#### [The problem]
Reading through the lines below, count those that include the string "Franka"; the answer is that number and nothing else.

[Items from a dataset]
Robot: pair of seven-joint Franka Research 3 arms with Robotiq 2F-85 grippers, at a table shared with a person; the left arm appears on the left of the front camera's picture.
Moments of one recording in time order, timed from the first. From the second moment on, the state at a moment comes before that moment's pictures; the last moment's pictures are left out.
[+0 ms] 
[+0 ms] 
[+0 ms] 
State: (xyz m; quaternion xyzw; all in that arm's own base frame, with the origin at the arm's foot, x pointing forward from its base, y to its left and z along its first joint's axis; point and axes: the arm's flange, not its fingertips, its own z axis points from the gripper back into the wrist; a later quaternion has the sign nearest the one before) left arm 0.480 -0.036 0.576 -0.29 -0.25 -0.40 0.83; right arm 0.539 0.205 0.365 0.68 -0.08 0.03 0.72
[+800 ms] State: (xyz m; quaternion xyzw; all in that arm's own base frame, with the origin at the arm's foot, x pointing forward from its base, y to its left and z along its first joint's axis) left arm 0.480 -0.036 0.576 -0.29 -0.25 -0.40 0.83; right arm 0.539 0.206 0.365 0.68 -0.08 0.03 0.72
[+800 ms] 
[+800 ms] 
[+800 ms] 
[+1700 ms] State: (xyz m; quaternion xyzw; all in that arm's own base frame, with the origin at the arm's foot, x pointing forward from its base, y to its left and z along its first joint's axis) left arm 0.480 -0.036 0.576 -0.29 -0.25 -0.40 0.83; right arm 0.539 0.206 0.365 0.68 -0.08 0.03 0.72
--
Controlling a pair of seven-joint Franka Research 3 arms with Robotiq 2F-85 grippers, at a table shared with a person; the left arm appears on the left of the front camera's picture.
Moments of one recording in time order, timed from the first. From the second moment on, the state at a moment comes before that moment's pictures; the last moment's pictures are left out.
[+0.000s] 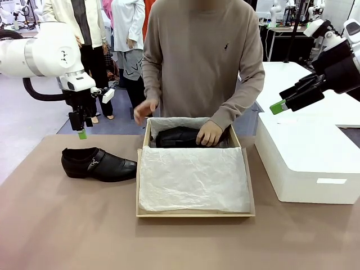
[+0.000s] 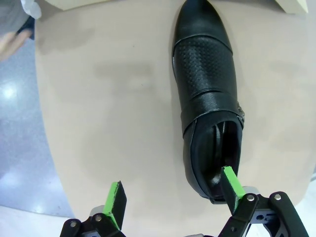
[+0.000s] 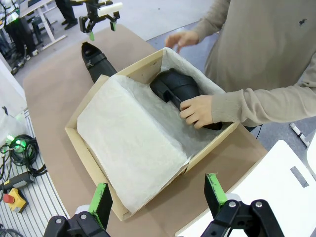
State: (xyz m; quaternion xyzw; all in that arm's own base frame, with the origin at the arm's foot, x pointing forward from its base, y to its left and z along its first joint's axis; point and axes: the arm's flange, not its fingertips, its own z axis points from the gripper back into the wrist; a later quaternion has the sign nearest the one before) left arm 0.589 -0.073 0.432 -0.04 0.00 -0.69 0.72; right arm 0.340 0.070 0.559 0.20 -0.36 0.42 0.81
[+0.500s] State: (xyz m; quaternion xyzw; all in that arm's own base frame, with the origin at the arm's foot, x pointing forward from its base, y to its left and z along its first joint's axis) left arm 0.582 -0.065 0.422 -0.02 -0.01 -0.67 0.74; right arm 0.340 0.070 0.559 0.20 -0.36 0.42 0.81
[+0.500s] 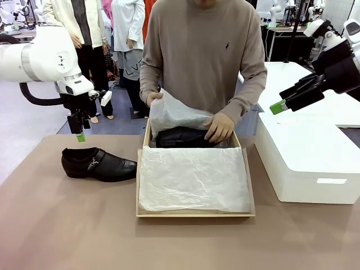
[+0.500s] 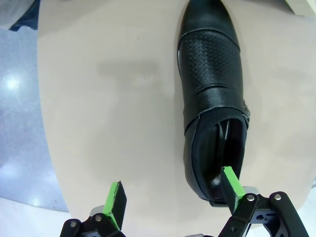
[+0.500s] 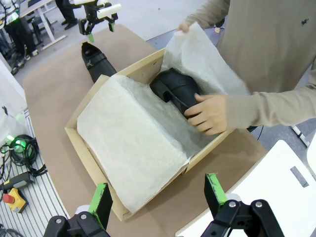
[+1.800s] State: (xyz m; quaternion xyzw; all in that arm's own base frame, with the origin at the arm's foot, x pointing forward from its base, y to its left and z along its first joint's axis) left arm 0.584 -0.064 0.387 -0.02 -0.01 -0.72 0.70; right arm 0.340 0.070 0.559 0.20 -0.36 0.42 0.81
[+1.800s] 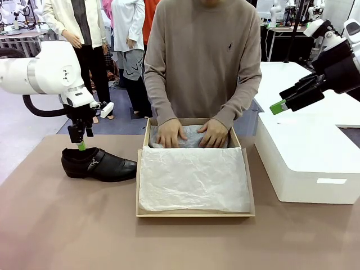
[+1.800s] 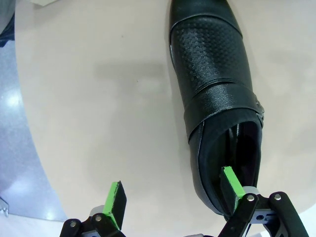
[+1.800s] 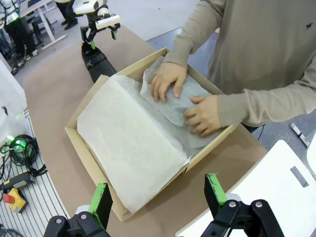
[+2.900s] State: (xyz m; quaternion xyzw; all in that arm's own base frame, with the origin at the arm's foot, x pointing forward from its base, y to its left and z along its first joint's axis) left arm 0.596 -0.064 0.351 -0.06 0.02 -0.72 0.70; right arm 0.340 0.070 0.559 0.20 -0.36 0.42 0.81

#### [Answer for the task]
2